= William B. Slaughter (politician) =

American politician (1797–1879)

William Banks Slaughter (April 27, 1797 – July 15, 1879) was an American politician.

== Biography ==
Born in Culpeper County, Virginia, on April 27, 1797, Slaughter was educated at the College of William & Mary. In 1826, he moved to Bardstown, Kentucky, to read law and be admitted to the Kentucky bar. Later, he moved to Bedford, Indiana, where he practiced law and was later elected to the Indiana House of Representatives.
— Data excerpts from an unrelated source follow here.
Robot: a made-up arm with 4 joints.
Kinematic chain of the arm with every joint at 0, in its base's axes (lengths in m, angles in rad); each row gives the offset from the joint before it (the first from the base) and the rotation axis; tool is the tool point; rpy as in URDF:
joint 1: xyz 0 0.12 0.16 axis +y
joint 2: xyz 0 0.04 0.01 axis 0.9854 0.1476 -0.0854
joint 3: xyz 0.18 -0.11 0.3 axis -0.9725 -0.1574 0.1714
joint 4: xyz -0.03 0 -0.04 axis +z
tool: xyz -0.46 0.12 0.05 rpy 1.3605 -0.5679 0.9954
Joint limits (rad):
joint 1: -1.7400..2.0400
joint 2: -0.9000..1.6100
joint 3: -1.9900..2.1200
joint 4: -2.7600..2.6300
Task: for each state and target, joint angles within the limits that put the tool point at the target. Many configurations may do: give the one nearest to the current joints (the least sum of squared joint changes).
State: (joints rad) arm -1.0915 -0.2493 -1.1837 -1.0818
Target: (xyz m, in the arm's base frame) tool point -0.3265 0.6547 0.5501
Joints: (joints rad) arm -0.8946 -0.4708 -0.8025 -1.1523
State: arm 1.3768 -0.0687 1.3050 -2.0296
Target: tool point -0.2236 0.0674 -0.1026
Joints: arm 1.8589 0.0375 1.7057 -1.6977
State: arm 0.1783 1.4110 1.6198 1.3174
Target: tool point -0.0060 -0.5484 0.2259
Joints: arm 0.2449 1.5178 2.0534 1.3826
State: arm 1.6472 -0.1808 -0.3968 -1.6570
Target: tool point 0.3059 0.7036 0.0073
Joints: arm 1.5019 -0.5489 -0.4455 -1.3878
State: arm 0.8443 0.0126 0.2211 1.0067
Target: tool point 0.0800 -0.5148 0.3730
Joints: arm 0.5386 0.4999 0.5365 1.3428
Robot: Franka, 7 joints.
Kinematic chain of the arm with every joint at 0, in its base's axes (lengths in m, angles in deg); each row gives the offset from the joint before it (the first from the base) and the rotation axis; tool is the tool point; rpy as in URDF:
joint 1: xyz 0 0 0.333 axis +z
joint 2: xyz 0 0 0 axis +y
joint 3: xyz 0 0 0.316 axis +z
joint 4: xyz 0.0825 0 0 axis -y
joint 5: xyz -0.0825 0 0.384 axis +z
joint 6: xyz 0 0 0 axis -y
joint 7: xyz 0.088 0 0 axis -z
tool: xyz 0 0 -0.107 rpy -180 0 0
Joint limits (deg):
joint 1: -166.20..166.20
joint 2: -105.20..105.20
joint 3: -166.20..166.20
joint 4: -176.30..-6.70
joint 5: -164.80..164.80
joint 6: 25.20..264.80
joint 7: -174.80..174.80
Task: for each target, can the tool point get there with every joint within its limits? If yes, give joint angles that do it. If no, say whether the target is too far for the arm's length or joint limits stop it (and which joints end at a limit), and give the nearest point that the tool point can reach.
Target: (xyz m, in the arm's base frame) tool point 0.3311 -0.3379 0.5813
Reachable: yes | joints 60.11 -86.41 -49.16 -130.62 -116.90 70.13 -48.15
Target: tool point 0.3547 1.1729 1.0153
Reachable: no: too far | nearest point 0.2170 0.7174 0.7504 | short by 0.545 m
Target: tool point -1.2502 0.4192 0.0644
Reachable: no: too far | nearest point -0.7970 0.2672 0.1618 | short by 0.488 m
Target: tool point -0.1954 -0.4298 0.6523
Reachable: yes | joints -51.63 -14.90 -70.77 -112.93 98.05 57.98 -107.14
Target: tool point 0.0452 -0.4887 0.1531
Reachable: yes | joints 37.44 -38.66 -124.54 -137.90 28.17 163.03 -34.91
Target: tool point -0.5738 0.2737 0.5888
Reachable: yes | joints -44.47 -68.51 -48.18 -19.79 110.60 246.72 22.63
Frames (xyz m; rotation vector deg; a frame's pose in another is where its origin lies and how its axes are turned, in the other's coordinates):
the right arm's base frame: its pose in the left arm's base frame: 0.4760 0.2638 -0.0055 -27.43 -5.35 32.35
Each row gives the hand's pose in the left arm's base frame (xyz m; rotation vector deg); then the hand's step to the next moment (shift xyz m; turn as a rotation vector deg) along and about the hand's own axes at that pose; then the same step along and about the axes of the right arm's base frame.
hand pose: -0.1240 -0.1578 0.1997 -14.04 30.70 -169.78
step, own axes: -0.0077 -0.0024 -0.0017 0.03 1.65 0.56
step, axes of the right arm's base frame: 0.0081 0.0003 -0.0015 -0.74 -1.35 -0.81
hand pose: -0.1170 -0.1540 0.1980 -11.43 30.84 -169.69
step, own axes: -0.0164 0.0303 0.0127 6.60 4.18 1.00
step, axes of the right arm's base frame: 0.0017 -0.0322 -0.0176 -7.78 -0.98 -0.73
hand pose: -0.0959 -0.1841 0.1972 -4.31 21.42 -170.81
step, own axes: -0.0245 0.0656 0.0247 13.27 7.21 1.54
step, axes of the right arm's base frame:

In 1832, Slaughter introduced resolutions in the Indiana General Assembly supporting President Andrew Jackson and the Nullification Crisis involving South Carolina; the resolutions passed the Indiana General Assembly. Slaughter was appointed Register of the Land Office by Andrew Jackson in Indianapolis, and was transferred to Green Bay, which was in Michigan Territory. In 1835, he became one of the first white settlers to take possession of land claims in the area of Madison, Wisconsin, in present Middleton. Slaughter was elected to the Michigan Territorial Legislature and helped with the creation and organization of the Wisconsin Territory. In 1837, President Jackson appointed Slaughter secretary of the Wisconsin Territory and he served until 1841. In 1845, Slaughter retired to Virginia, but returned to Wisconsin because of the American Civil War. He was appointed by President Abraham Lincoln to oversee the commissary and later was quartermaster at Jefferson Barracks Military Post, Missouri. In 1878, Slaughter published a book, titled Reminiscences of distinguished men. He died in Madison.

In 1838, a county was named in honor of William Slaughter in what is now Iowa. Citizens were dissatisfied with the name and the county was renamed Washington County in 1839.